Problem requirements:
Lift out each line of the data that holds "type".

Task material:
+===+

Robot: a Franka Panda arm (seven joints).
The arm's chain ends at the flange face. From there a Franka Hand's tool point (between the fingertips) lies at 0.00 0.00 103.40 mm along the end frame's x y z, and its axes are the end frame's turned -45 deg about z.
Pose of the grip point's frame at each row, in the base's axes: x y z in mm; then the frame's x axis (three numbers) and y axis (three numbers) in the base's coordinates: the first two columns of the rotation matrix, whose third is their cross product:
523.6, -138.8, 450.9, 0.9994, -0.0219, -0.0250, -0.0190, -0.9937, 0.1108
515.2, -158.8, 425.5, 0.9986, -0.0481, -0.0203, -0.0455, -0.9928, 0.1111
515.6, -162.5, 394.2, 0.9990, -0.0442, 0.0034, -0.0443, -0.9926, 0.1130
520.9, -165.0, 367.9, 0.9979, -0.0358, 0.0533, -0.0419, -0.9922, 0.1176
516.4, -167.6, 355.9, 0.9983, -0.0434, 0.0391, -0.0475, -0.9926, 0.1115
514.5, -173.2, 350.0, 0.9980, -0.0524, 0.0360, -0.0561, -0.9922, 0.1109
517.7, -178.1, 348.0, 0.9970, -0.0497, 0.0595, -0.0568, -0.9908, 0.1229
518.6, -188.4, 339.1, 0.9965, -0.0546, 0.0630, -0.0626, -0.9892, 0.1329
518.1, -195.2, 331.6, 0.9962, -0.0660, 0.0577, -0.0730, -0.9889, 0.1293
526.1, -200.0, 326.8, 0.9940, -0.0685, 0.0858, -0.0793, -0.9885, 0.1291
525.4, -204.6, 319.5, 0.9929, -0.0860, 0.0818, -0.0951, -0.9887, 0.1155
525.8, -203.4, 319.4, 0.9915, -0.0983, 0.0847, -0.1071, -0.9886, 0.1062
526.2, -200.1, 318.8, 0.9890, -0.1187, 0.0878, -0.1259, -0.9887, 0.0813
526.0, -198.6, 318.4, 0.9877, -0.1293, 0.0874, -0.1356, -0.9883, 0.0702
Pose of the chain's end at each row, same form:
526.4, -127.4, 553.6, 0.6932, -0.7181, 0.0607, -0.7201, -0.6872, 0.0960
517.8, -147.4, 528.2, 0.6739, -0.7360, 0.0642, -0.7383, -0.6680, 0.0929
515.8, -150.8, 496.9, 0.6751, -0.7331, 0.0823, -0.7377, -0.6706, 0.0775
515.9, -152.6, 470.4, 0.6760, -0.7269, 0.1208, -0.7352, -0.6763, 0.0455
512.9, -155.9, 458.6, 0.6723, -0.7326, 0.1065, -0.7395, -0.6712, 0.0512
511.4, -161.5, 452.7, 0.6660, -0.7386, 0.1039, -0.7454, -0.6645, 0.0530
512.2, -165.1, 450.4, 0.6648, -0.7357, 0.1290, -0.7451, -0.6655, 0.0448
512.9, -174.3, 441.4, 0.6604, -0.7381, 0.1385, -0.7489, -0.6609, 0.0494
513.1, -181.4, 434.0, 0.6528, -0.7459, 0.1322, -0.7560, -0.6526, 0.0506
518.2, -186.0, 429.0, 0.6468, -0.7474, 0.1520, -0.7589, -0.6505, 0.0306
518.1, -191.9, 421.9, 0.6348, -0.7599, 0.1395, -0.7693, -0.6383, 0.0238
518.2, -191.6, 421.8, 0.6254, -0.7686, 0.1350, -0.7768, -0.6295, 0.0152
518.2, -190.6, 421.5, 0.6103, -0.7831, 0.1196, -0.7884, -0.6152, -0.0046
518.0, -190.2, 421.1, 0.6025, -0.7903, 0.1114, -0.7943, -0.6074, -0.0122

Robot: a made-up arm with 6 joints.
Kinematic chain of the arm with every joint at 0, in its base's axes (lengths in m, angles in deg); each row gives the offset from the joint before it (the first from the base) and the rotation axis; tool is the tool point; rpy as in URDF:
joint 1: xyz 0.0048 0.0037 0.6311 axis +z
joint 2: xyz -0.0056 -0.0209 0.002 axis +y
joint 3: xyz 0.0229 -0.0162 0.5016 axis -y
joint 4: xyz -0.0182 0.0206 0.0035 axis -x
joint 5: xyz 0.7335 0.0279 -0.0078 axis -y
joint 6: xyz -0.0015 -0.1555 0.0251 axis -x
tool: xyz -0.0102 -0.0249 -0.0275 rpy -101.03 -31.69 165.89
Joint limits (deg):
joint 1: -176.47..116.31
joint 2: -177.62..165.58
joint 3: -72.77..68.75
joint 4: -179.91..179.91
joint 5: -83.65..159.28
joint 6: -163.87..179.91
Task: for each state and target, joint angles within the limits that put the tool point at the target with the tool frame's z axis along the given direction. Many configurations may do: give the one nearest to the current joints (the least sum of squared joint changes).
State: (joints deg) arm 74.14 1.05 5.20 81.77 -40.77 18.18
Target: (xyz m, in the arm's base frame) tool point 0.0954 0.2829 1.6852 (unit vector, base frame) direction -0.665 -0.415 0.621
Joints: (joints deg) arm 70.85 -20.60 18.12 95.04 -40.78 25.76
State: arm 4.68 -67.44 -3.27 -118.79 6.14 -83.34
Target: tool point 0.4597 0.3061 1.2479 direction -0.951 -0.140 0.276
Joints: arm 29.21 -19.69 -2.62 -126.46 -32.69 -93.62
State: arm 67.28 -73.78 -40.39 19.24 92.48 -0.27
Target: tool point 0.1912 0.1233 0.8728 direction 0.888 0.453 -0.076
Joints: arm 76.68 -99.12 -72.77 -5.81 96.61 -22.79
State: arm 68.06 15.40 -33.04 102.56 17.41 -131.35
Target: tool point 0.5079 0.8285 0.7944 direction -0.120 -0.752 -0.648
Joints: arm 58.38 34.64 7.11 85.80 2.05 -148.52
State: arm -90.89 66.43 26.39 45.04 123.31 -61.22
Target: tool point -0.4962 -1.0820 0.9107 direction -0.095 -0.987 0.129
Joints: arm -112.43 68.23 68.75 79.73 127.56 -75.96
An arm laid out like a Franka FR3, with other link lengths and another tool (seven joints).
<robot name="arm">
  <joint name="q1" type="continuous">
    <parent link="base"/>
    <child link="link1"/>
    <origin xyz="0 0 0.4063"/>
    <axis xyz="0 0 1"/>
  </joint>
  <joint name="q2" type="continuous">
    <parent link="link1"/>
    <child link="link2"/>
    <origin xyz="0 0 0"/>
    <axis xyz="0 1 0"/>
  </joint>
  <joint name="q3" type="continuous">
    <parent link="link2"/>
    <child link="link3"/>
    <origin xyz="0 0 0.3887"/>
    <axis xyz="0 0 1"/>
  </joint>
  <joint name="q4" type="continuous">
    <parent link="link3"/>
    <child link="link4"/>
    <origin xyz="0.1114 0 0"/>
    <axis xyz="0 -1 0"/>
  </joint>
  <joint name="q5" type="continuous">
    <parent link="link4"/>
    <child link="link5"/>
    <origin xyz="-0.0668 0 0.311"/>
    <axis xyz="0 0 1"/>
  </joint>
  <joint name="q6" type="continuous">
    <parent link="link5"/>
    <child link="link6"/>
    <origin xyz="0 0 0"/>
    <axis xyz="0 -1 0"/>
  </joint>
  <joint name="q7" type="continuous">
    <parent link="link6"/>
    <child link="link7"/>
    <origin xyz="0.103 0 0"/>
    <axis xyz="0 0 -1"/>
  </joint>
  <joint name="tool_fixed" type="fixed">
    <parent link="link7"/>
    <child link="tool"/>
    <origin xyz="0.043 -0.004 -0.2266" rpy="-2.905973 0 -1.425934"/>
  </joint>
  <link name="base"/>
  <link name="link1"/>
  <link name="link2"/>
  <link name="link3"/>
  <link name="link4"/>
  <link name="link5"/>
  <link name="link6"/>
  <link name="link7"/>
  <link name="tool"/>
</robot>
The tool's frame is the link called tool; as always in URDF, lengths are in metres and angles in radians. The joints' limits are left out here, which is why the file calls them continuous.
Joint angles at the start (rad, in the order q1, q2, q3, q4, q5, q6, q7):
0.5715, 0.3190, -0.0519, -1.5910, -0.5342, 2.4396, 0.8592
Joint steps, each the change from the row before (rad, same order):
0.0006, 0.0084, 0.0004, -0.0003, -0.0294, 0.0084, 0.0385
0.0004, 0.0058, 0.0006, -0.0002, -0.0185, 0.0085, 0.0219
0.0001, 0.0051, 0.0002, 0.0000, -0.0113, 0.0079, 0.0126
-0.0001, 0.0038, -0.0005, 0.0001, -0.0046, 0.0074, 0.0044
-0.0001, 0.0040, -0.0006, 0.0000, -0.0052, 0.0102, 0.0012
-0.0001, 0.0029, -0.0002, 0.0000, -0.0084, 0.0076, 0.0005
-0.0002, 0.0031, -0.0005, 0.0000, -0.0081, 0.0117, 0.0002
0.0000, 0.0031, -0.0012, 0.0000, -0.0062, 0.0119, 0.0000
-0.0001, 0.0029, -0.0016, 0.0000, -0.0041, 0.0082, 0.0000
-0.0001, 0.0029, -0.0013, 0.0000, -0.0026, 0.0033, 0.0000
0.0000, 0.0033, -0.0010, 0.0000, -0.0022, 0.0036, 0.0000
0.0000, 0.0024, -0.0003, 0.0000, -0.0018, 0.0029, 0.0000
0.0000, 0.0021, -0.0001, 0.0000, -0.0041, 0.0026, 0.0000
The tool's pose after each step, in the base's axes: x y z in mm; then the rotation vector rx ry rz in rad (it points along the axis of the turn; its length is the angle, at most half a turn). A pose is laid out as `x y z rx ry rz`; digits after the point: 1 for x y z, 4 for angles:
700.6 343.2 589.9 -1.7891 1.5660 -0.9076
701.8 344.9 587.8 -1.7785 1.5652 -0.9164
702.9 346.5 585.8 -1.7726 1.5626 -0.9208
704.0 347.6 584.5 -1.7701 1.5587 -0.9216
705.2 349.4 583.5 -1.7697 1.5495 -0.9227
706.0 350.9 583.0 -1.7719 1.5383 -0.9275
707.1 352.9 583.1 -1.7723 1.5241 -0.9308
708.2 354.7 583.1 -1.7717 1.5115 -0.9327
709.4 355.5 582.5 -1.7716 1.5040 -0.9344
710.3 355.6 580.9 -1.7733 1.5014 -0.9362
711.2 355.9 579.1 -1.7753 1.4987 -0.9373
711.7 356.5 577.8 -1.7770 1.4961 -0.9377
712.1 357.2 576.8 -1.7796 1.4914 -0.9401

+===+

Answer section:
  <joint name="q1" type="continuous">
  <joint name="q2" type="continuous">
  <joint name="q3" type="continuous">
  <joint name="q4" type="continuous">
  <joint name="q5" type="continuous">
  <joint name="q6" type="continuous">
  <joint name="q7" type="continuous">
  <joint name="tool_fixed" type="fixed">

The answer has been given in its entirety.